For to which of the angels did God ever say: "You are my son; this day I have begotten you"? Or again: "I will be a father to him, and he shall be a son to me"?
And again, when he leads the first-born into the world, he says: "Let all the angels of God worship him."[4]
Of the angels he says: "He makes his angels winds and his ministers a fiery flame";
but of the Son: "Your throne, O God, stands forever and ever; and a righteous scepter is the scepter of your kingdom.
You loved justice and hated wickedness; therefore God, your God, anointed you with the oil of gladness above your companions";
and: "At the beginning, O Lord, you established the earth, and the heavens are the works of your hands.
They will perish, but you remain; and they will all grow old like a garment.
You will roll them up like a cloak, and like a garment they will be changed. But you are the same, and your years will have no end" (Heb 1:1-12).

Comments

  1. These opening verses bear a strong resemblance to John 1:1-4, where Jesus is the creater Word (Greek: logos) spoken by the Father from before all time.
  2. The Old Testament Scriptures are "partial and various." The revelation made in Jesus completes, fulfills, and re-interprets them decisively. Although the author does not say it directly, the implication of the next verse is that God has completed the work of prophetic revelation through Jesus.
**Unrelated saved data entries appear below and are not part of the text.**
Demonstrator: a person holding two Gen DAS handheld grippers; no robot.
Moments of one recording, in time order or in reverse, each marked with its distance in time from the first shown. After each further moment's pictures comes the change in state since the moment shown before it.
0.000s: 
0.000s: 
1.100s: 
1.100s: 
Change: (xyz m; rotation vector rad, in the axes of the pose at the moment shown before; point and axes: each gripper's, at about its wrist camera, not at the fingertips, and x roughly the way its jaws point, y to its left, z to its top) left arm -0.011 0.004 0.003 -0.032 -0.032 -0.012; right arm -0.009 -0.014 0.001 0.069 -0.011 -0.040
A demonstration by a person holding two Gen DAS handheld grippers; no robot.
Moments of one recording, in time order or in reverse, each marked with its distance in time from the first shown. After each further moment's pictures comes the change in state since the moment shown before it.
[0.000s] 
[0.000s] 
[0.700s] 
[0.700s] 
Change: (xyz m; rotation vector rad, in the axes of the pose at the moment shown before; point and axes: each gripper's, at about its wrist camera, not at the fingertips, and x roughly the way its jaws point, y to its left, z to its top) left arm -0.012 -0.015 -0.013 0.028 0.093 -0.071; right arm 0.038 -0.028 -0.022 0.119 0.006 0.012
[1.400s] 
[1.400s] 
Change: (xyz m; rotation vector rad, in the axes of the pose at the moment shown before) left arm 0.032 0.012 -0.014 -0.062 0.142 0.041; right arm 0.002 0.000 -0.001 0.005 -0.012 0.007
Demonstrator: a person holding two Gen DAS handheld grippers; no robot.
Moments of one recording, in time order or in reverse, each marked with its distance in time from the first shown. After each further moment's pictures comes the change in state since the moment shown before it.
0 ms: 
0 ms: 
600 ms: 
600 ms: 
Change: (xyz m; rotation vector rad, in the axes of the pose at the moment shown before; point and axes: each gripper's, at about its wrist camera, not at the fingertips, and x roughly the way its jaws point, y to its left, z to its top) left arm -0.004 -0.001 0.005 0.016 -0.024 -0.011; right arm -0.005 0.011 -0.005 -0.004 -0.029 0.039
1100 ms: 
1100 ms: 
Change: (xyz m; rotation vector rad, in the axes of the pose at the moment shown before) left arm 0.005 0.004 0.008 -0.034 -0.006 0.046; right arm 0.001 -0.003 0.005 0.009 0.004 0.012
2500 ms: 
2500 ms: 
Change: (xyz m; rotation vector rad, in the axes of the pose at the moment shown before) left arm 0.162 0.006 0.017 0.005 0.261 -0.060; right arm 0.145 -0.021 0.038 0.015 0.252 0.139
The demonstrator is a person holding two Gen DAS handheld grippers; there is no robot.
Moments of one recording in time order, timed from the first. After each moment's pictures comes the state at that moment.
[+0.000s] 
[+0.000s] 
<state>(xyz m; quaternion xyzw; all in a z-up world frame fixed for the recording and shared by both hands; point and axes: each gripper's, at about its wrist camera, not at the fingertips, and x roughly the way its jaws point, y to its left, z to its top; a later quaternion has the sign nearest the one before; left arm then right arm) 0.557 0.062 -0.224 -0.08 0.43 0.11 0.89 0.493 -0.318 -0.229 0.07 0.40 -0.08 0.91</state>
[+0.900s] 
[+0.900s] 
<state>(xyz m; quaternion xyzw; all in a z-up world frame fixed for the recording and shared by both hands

For Christians, Jesus deserves the title that Muhammad gave himself in the Quran: "The Seal of the Prophets."
  3. Up to this point, the passage is consistent with the Arian heresy; the pre-existence of Jesus before all other things is affirmed, but not necessarily His full equality with the Father.
  4. The fact that the angels worship Jesus may be an indirect affirmation of His full divinity.